Key facts
- The Japanese yen has fallen to its lowest level against the US dollar since 1986.
- Japan is the largest foreign holder of US Treasury bonds.
- Intervention to support the yen could involve selling US Treasurys, impacting the bond market.
- The yen's weakness is driven by the significant interest rate differential between the US and Japan.
- Japan's Finance Minister has indicated readiness to take action against excessive currency movements.
Japan's yen has fallen to its weakest level against the dollar in nearly 40 years, a development that could pose a challenge to the US bond market. As the largest foreign holder of US Treasurys, any intervention by Japanese authorities to support the yen might involve selling these holdings, potentially impacting the liquidity and stability of the world's largest bond market.
The yen was trading around 162.7 against the dollar early Wednesday, driven by the substantial gap between US and Japanese interest rates, which encourages the carry trade strategy. This strategy involves borrowing in yen and investing in higher-yielding dollar assets.

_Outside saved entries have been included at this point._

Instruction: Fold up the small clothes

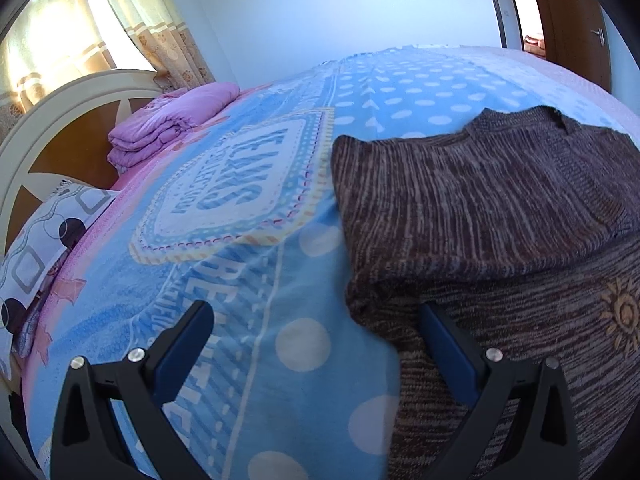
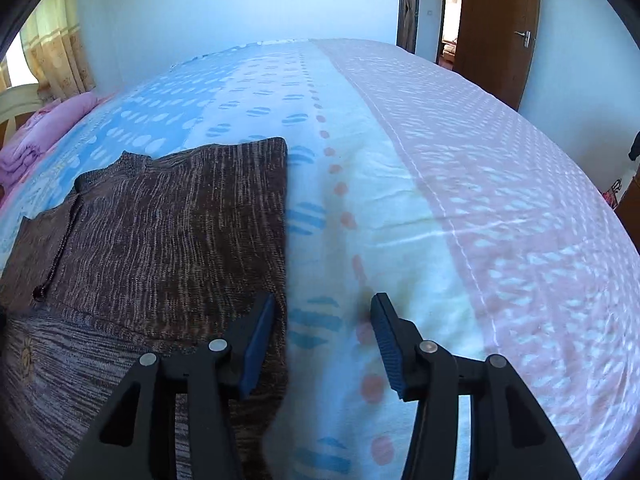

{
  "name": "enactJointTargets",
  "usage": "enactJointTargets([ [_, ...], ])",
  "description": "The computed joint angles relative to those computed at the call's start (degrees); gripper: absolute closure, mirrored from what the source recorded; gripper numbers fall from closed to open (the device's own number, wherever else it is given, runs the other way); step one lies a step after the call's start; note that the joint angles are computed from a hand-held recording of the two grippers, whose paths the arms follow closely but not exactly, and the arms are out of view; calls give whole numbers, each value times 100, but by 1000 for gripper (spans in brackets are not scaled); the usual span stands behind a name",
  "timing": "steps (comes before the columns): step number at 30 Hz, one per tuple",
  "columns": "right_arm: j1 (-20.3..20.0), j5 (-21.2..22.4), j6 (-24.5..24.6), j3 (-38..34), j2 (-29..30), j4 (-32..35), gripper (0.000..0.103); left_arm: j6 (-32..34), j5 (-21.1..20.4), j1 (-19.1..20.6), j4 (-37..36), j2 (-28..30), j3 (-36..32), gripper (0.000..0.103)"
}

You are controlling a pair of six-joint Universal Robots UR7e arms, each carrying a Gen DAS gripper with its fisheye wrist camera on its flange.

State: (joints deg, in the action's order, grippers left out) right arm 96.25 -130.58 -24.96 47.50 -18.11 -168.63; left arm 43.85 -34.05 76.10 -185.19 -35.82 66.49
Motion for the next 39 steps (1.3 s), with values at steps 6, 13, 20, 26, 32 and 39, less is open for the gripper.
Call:
enactJointTargets([
  [6, -29, 63, -25, 52, -6, -115, 48, 175, 79, -18, -115, 64, -42, 0],
  [13, -130, 631, 383, 957, -545, -532, 41, 35, 29, -19, 34, -28, 79, 0],
  [20, -128, 716, 325, 1357, -740, -984, 41, 272, 99, -47, -204, 58, 37, 0],
  [26, 44, 873, -378, 1032, -488, -954, 41, -500, -448, 14, -499, -443, 556, 0],
  [32, 149, -69, -1033, -322, 332, -262, 41, -1072, -469, 65, 204, -337, 16, 0],
  [39, -78, 283, -167, 439, -250, -187, 38, -806, 32, 112, 1000, 203, -734, 0],
])
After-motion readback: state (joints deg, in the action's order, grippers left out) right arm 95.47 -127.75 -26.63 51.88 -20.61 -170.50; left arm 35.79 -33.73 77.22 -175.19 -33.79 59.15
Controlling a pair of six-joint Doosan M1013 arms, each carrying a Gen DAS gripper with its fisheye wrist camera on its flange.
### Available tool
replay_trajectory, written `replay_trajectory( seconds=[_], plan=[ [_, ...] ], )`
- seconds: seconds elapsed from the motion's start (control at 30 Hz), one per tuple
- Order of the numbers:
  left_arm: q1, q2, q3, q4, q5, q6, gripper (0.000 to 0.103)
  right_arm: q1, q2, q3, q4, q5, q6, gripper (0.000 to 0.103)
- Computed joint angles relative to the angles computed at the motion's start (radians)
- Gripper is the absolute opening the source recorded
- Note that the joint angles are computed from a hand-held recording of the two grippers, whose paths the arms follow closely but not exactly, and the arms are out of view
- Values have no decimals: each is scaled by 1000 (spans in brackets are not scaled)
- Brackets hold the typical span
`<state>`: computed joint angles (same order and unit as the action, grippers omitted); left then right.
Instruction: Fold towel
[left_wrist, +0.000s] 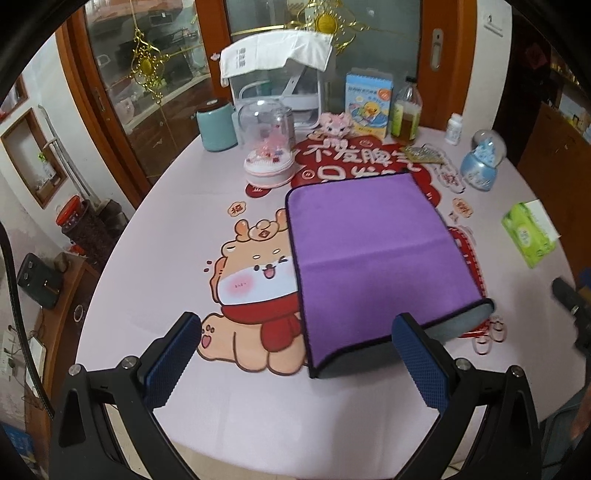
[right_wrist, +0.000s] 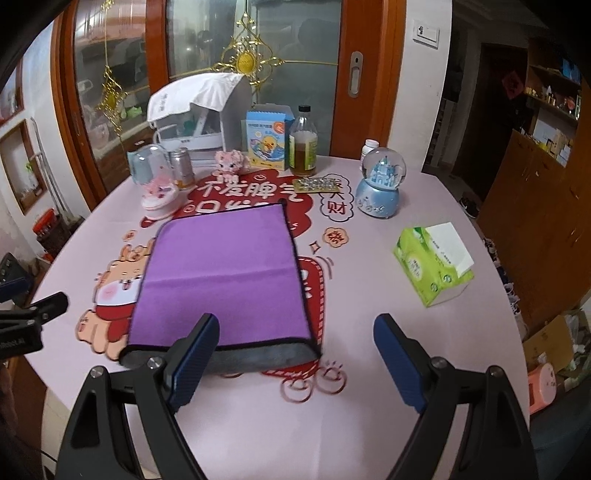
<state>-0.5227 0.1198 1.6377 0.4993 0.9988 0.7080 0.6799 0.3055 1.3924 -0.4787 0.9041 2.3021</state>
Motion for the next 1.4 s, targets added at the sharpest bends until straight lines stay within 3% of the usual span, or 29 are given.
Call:
replay_trajectory(
  seconds=[0.27,0.47,0.67,0.87,1.2,1.4],
  plan=[
    [62,36,10,-45,-34,39,102,-47,35,-23,-13,4,-76,85],
    [90,40,40,-108,-97,130,102,-70,41,-9,32,-47,-181,84],
    [96,29,82,-170,-167,201,102,-89,49,8,162,-82,-360,78],
    [95,40,100,-244,-184,306,102,-105,64,32,309,-93,-592,75],
    [135,65,116,-485,-246,626,95,-156,128,1,561,23,-948,55],
    [156,77,110,-602,-252,774,90,-179,155,-33,672,87,-1081,51]
  ],
)
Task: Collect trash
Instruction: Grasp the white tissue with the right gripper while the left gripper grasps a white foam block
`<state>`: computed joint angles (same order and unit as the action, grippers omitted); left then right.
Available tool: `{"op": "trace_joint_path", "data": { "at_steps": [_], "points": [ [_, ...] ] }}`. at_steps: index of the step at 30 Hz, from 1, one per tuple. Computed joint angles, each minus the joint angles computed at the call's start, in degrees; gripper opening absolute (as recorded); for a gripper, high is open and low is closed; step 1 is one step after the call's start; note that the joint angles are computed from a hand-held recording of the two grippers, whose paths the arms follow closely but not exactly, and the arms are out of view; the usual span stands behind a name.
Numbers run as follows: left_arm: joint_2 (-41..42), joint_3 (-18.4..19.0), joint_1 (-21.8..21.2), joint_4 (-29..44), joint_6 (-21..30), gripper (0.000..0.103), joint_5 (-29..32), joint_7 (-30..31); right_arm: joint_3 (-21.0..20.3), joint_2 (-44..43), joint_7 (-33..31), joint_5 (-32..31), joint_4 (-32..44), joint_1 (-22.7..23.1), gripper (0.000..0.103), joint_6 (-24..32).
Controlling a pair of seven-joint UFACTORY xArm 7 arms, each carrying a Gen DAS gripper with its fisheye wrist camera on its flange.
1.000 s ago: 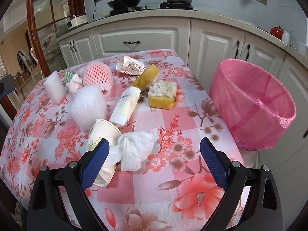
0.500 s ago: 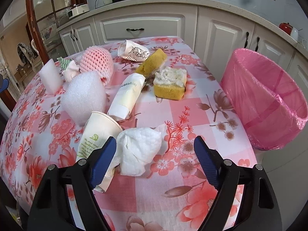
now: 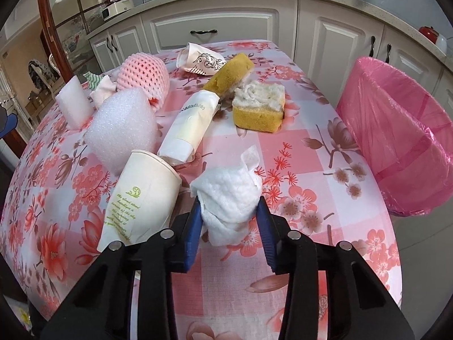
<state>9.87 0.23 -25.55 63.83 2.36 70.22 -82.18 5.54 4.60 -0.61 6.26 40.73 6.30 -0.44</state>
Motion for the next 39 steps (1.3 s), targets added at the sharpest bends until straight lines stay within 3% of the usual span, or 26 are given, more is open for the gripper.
{"op": "trace_joint_path", "data": {
  "at_steps": [7,17,25,34,37,39],
  "points": [
    [2.5,-0.2,-0.9,1.5,0.0,0.090,-8.0,7.8,2.3,-0.5,-5.1,6.4,-0.5,-2.5,0.035,-0.6],
    [8.6,-1.1,-2.8,6.2,1.4,0.090,-22.9,22.8,2.0,-1.4,-7.5,9.6,-1.2,-3.4,0.034,-2.2],
    [15.6,-4.6,-1.9,13.1,5.1,0.090,-36.4,34.9,4.6,-2.6,-19.4,23.8,-0.6,-5.1,0.034,-2.3],
    [21.2,-2.7,-5.3,20.5,11.8,0.089,-46.6,40.3,-0.2,-4.9,-27.9,33.1,-0.8,-0.9,0.034,-3.5],
    [22.7,-1.3,-7.0,23.0,15.3,0.079,-48.9,41.5,-2.2,-5.4,-32.9,38.8,-0.2,0.9,0.034,-3.2],
    [23.4,-1.1,-7.3,24.0,16.9,0.062,-50.2,42.3,-3.4,-5.8,-36.2,42.3,0.1,2.0,0.034,-3.2]
  ]
}}
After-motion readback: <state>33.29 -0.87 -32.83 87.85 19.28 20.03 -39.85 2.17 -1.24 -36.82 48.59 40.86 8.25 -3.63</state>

Despite the currency's slide, Japan's Finance Minister Satsuki Katayama stated on Tuesday that the country is prepared to take "appropriate action" against excessive currency moves. Analysts are questioning the effectiveness of intervention alone, especially while the interest rate differential persists. If Japan is compelled to support the yen over an extended period, it could lead to significant sales of US Treasurys, according to Nigel Green, CEO of deVere Group.
ING's global head of markets, Chris Turner, noted that Japan's foreign reserve data showed a decrease of about $75 billion in foreign securities in May, likely reflecting sales of US Treasurys used in previous efforts to bolster the yen. The upcoming remarks from Federal Reserve Chair Kevin Warsh and the US jobs report could further influence the dollar, while the July 4 holiday might offer a quieter window for potential intervention.